10. Scaling Strategy & Data Partitioning
Database Partitioning Strategy
| Service | Database | Sharding Key | Rationale |
|---|---|---|---|
| Products | PostgreSQL | seller_id | All seller products collocated |
| Orders | PostgreSQL | user_id | User sees all their orders on one shard |
| Inventory | PostgreSQL + Redis | sku_id | High contention items spread across shards |
| Cart | Redis + Cassandra | user_id | Session affinity for fast access |
Read Scaling
- Product listing pages: served from Elasticsearch + CDN (99% of product traffic is reads)
- Order history: read replicas for order queries; user-facing queries never hit write primary
- Inventory availability (product page): Redis cache with 30s TTL; approximate count acceptable for display ("only 5 left!")
- Inventory at checkout: always read from the write primary for accuracy before reserving
11. Design Checklist & Conclusion
E-Commerce System Design Checklist
- ☐ Product catalog: PostgreSQL (write truth) + Elasticsearch (search) + CDC sync
- ☐ Cart stored in Redis Hash with 24h TTL; persisted async to Cassandra via Kafka
- ☐ Inventory uses two-phase reservation (soft at cart, hard at checkout)

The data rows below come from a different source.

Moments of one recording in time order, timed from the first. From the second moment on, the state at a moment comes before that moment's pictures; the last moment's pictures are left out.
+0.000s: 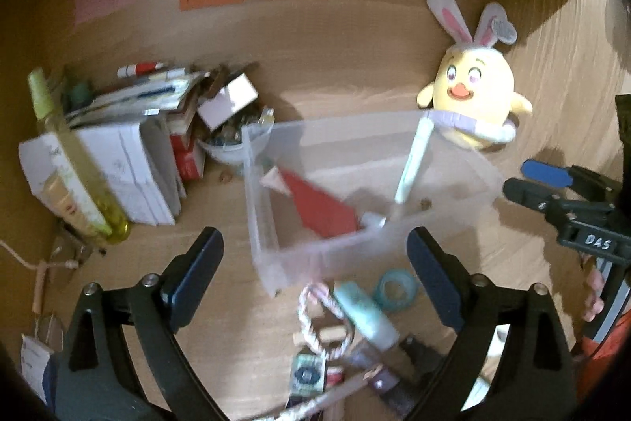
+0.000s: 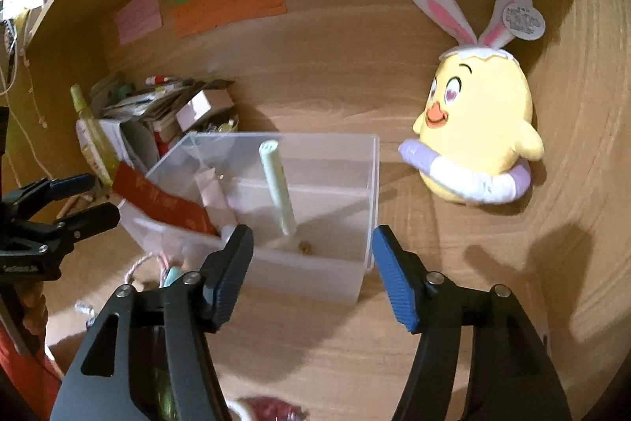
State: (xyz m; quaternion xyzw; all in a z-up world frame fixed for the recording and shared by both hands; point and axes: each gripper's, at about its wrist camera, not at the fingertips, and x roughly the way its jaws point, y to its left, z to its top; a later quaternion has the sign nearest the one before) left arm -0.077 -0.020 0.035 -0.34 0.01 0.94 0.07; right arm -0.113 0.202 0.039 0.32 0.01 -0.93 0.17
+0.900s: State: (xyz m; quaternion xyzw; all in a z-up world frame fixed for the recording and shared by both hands) left arm -0.010 -0.065 -0.049 -0.44 0.00 0.90 0.05; right arm -0.025 0.185 -0.013 0.39 0.02 -0.90 0.18
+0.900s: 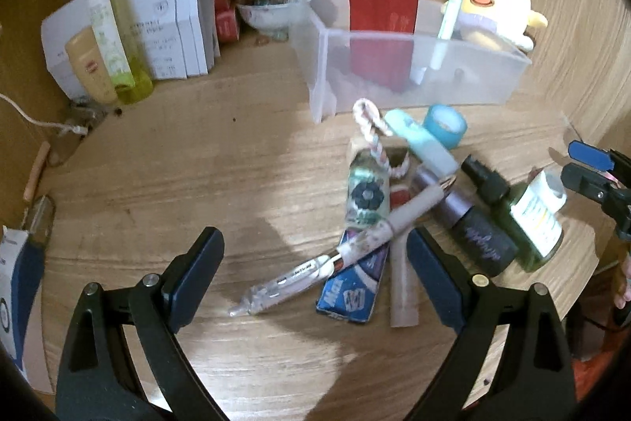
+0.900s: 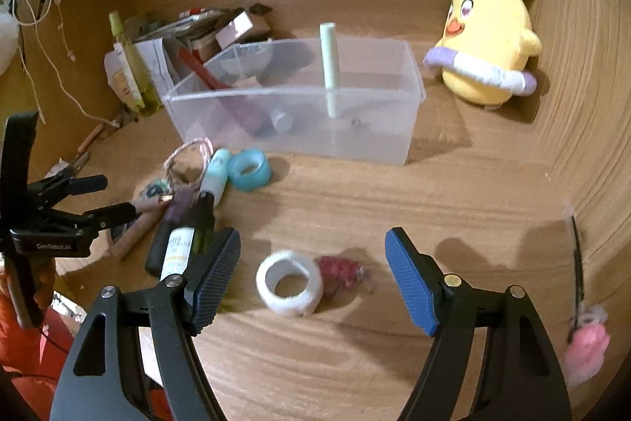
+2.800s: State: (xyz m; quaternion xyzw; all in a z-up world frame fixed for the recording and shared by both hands) left arm -0.023 -0.061 0.019 -0.35 -0.05 0.93 0.11; right arm -0.041 0.177 0.005 0.35 -0.02 -0.91 0.20
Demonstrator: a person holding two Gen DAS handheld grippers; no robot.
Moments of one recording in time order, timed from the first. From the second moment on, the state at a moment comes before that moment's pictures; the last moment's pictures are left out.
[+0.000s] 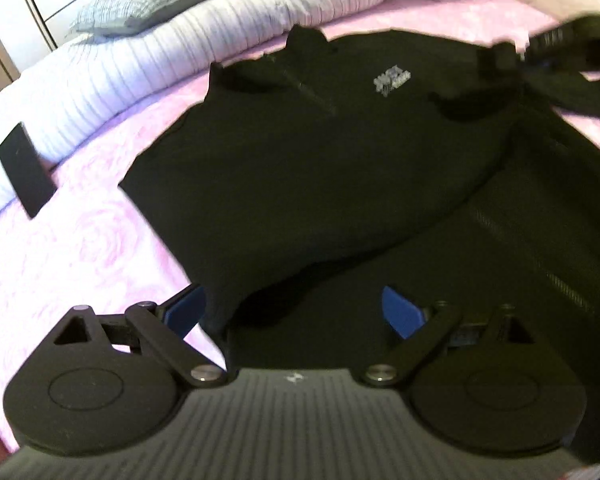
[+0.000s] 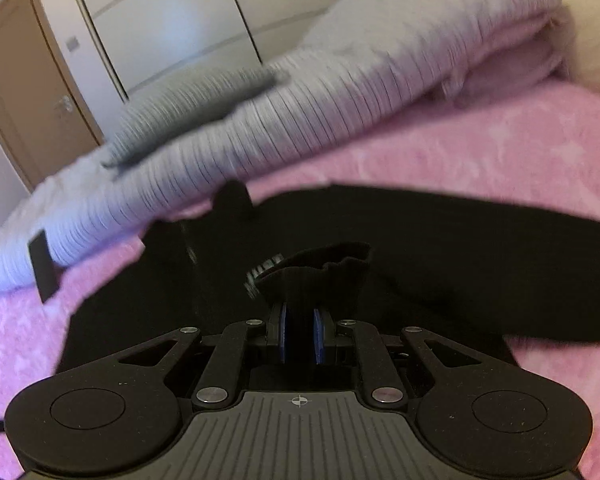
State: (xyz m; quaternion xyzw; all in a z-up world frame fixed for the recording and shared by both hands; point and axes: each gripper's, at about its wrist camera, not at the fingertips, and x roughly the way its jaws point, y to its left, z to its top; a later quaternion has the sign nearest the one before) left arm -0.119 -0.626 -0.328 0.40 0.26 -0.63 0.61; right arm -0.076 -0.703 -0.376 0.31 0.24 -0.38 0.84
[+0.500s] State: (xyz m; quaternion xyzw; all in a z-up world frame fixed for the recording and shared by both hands) left arm -0.099 -0.661 -0.378 0.47 0.31 -0.62 0.55; right arm -0.132 -0.713 -0.391 0.37 0.29 -0.41 0.78
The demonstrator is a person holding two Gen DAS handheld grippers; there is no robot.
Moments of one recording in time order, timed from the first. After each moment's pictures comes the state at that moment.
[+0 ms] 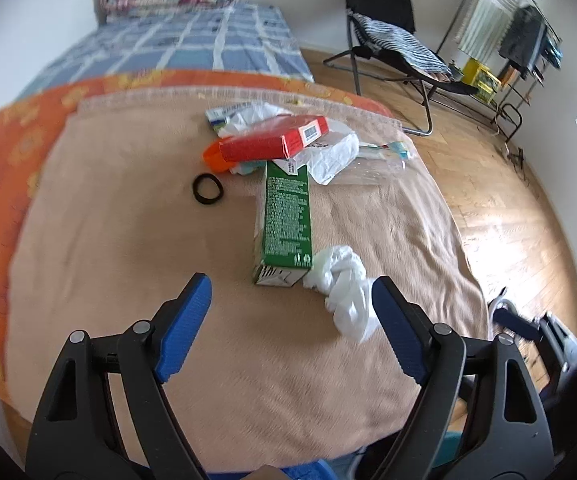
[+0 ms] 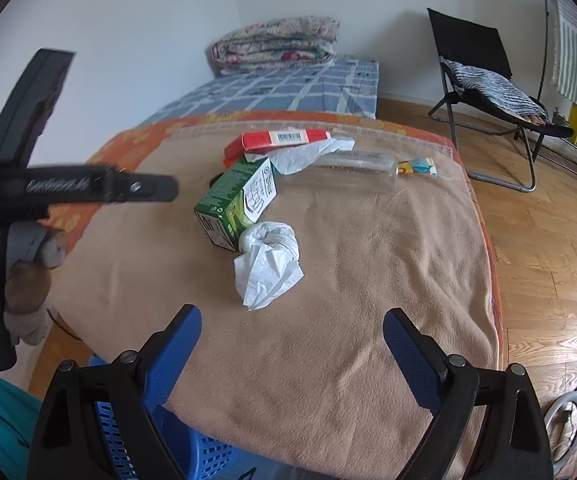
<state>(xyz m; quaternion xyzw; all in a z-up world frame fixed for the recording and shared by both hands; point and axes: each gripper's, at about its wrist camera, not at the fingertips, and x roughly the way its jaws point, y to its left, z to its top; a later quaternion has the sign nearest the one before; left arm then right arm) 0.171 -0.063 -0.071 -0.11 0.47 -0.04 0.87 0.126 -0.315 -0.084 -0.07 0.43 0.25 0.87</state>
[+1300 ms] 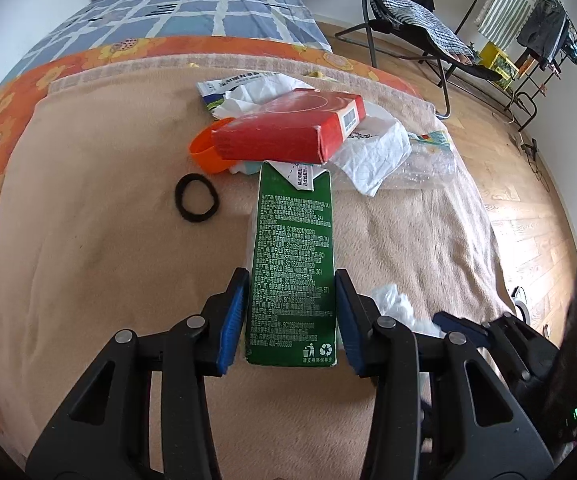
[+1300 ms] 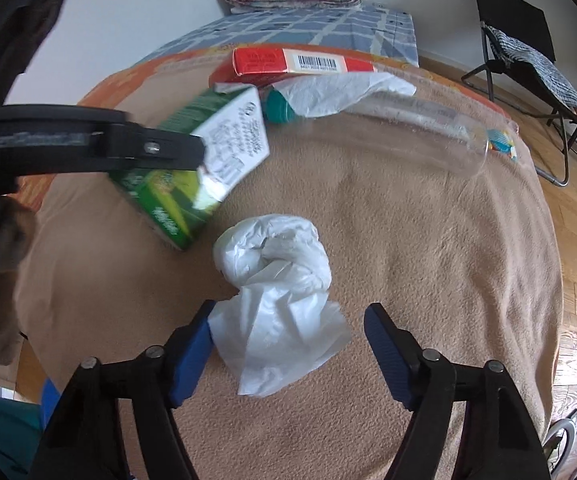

- ☐ Atomic inventory check-and-reserve via Lua script or DB optimistic locking
- ☐ Flash sale uses Redis DECR + request queue + virtual waiting room
- ☐ Checkout uses saga pattern with orchestrator (not choreography) for clarity
- ☐ Payment service is idempotent (idempotency keys for all PSP calls)
- ☐ Orders stored with immutable event log (every status change appended)
- ☐ Coupon usage is atomic (Redis SETNX per user + INCR global counter)
- ☐ All post-checkout work (fulfillment, notifications) driven by Kafka events
E-commerce system design covers a remarkably wide range of distributed systems challenges: from the read-heavy product catalog (Elasticsearch, CDN) to the write-contended inventory (Redis atomics, optimistic locking) to the multi-service checkout (saga pattern) to the event-driven fulfillment pipeline (Kafka). Each subsystem has its own failure modes and scaling patterns — which is exactly why e-commerce is such a rich topic for system design interviews and a rigorous test of distributed systems thinking.